Order Upheld Requiring Charney to Repay $19.5M in American Apparel Fight
The Delaware Supreme Court has affirmed a Delaware Court of Chancery ruling that required former American Apparel CEO Dov Charney to repay $19.5 million to a hedge fund in a dispute over money he owed from a failed fight to regain control of the company he helped to found.
September 25, 2018 at 06:00 PM
4 minute read
The Delaware Supreme Court has affirmed a Delaware Court of Chancery ruling that required former American Apparel CEO Dov Charney to repay $19.5 million to a hedge fund in a dispute over money he owed from a failed fight to regain control of the company he helped to found.
A three-member panel of the high court on Monday affirmed the Dec. 19 decision by Chancellor Andre G. Bouchard, which upheld as valid a series of agreements Charney struck with Standard General shortly after his ouster over accusations of sexual harassment and mismanagement in 2014.
In a 65-page opinion, Bouchard had rejected Charney's claims that the New York-based investment firm duped him with promises it never intended to keep, and the judge slammed as “illogical” Charney's “kitchen sink” of defenses to Standard General's suit.
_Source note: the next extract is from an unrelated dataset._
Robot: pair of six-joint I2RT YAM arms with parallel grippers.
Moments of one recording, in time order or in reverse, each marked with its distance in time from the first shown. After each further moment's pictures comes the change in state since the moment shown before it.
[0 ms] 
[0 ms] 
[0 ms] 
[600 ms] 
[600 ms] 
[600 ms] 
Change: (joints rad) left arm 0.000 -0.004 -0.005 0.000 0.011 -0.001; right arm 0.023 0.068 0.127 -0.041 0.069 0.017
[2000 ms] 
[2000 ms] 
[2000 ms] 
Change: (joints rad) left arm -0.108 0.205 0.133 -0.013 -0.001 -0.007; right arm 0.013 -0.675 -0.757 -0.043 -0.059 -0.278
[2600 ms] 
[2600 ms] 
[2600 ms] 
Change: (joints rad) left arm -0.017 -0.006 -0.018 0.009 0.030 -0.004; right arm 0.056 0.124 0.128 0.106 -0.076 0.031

The Supreme Court did not hear oral argument's on Charney's appeal in August. The one-page order, signed by Justice James T. Vaughn Jr., instead confirmed Bouchard's decision on the briefs.
An attorney for Charney declined to comment, saying his firm had not been able to contact its client for permission to speak on the matter. An attorney for Standard General was not immediately available to comment on Tuesday.
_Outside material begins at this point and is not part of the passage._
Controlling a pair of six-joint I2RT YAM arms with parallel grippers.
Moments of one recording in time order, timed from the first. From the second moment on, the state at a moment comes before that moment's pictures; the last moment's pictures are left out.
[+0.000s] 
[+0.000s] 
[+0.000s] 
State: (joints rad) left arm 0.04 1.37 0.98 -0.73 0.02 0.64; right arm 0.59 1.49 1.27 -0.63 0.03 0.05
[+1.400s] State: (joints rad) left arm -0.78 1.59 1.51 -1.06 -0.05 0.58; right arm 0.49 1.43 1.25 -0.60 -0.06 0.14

Bouchard's ruling last December cleared the way for Standard General to recover a principal of $19.5 million, plus interest, on the loan that it made to Charney to help fund what turned out to be an unsuccessful proxy battle to retake his grip on American Apparel, which has since gone through two bankruptcies.
According to court documents, Charney borrowed the money in order to increase his holdings in the company to 43 percent so that he could launch a proxy contest to replace the board that had suspended him in the wake of the allegations. Charney denies any wrongdoing and maintains that the accusations against him were fabricated.
After the Los Angeles-based company pushed back, however, Charney, Standard General and American Apparel entered a standstill agreement that reconstituted the board and established a committee to investigate misconduct allegations and decide whether Charney should return to the board. Charney and Standard General separately signed a string of agreements to define their relationship over the months that followed.
The committee in December 2014 voted against reinstating Charney, and the new American Apparel board terminated his employment for cause, sparking a flurry of litigation in multiple forums.
In Delaware, Charney raised a slew of 11 affirmative defenses to Standard General's suit, arguing among other things that Standard General had fraudulently induced him with promises that he would return as CEO.
Bouchard, however, said that Charney's claims contradicted the plain terms of the agreements, which laid out a committee process to consider Charney's potential return and established limitations on the parties' voting power in light of the standstill agreement.
“I conclude that Charney could not have reasonably relied on any of these alleged false promises because they directly conflict with the terms of the eight written agreements he signed, and that his other affirmative defenses fail as a matter of law and undisputed fact,” Bouchard wrote.
The case, on appeal, was captioned Charney v. Standard General.
Charney was represented by Theodore A. Kittila of Halloran Farkas + Kittila.
Standard General was represented by Shannon Rose Selden, Derek Wikstrom and Justin Horton of Debevoise & Plimpton and Raymond J. DiCamillo and Matthew D. Perri of Richards, Layton & Finger.